Select from the data all lines with the word "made".
(RECORDS FOR THE EXERCISE begins)
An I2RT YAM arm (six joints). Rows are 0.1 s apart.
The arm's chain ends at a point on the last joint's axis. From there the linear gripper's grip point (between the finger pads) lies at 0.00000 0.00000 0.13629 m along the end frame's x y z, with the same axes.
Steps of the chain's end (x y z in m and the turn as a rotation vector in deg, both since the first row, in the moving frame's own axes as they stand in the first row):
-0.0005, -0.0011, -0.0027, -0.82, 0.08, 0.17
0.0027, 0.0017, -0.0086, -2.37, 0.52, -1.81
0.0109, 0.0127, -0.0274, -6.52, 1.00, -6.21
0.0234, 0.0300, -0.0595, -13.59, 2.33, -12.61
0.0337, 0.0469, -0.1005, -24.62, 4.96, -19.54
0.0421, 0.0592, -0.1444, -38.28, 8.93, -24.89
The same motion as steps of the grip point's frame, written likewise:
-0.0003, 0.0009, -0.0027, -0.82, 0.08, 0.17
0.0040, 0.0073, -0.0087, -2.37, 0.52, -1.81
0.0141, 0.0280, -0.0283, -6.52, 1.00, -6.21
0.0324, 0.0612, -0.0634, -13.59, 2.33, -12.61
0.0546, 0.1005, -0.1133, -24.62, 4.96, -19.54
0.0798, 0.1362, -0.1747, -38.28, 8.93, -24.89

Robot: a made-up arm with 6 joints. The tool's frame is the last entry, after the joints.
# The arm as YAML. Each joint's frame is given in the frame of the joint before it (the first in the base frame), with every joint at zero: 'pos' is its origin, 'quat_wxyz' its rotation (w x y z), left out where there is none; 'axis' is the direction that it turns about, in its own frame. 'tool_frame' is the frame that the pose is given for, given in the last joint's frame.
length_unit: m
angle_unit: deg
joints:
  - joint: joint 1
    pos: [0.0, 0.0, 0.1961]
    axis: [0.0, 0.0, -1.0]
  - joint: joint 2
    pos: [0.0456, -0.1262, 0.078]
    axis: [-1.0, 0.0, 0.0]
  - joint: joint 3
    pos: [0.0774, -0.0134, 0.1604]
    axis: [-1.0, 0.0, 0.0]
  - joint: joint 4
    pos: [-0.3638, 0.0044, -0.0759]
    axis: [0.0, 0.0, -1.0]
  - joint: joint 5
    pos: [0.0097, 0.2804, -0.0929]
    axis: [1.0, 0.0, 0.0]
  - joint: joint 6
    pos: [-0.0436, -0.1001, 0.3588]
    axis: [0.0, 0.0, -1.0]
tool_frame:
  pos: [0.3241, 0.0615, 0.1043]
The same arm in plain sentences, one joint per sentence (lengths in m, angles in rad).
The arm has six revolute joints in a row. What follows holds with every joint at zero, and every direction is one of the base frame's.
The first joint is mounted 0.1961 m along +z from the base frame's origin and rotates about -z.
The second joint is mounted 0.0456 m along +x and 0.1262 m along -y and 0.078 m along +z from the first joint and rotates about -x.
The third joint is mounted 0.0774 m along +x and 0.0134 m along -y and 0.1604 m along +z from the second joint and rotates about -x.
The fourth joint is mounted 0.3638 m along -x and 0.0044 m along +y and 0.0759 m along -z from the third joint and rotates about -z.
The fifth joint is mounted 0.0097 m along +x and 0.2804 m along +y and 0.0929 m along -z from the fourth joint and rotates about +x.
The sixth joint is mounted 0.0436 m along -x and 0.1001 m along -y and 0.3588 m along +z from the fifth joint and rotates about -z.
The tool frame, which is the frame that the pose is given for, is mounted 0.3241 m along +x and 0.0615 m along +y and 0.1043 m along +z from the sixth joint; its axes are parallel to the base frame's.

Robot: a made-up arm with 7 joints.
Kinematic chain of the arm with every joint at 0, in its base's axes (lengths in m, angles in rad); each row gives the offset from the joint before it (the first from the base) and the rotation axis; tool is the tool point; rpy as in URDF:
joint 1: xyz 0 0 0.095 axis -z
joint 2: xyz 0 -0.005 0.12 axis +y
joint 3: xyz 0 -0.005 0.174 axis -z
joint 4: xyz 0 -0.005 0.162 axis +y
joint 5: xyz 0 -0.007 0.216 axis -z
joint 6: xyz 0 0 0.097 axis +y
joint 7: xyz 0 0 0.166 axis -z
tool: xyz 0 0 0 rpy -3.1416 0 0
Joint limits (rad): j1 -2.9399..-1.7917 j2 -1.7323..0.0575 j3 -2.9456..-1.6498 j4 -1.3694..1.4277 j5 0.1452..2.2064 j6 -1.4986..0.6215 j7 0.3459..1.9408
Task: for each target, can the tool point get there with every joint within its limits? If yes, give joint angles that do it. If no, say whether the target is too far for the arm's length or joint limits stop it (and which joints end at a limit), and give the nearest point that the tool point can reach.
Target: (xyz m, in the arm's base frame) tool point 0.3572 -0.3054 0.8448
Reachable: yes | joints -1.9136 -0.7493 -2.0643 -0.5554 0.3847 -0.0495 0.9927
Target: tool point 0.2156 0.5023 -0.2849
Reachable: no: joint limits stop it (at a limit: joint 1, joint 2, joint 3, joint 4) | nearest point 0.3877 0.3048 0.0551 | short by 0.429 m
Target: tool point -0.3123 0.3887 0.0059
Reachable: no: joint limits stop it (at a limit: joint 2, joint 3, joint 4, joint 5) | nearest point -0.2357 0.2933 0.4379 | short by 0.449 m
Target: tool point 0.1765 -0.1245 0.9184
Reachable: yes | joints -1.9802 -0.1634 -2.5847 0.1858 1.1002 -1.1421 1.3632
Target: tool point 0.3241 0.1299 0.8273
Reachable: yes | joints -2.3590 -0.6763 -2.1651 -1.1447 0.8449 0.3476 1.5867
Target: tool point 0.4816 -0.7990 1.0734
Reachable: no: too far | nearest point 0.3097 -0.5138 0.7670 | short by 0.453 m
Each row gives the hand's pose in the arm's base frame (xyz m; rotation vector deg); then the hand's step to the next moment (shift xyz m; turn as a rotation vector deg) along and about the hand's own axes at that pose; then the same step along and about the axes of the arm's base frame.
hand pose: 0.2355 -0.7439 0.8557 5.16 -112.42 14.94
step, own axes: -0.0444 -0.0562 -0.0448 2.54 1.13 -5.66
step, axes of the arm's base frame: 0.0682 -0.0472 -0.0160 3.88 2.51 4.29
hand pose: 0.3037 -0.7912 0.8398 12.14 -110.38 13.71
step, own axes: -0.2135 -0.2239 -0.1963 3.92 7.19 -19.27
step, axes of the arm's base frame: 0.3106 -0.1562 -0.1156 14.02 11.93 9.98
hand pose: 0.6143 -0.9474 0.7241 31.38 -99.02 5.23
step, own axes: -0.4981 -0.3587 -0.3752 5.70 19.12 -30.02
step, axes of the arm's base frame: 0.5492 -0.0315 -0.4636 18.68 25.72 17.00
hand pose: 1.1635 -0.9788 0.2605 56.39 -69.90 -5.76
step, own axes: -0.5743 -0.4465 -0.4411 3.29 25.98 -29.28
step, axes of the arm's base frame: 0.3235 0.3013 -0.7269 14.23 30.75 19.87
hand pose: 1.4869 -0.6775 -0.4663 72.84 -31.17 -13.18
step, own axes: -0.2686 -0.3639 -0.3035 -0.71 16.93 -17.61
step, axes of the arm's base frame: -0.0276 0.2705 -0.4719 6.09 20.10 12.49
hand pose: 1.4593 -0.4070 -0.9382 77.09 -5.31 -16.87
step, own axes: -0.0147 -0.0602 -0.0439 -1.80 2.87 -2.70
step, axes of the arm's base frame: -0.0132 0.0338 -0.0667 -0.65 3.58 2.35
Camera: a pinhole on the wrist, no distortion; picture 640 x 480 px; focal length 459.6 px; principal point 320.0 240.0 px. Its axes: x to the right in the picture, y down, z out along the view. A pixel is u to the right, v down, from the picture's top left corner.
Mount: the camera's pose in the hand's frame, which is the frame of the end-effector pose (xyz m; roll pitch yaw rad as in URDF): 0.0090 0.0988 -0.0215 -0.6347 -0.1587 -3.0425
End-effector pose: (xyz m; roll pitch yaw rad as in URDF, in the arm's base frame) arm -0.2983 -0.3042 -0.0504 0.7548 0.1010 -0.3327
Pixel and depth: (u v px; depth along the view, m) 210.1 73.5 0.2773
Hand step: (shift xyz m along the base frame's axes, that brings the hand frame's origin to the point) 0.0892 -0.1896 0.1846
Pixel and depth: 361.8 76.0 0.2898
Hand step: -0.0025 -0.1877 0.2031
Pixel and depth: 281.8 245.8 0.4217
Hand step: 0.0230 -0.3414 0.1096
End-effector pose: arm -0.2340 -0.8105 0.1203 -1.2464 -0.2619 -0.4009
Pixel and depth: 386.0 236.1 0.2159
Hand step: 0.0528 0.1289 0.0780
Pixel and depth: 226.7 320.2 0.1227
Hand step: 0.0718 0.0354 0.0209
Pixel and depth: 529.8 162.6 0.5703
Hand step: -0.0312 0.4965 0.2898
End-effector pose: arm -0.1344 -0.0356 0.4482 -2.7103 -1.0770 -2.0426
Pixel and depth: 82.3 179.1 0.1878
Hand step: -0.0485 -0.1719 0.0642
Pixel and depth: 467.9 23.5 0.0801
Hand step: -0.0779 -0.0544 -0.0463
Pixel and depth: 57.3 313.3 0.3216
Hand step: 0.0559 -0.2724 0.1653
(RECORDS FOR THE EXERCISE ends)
- RESPONSE TO THE EXERCISE:
Robot: a made-up arm with 6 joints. The tool's frame is the last entry, after the joints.
Robot: a made-up arm with 7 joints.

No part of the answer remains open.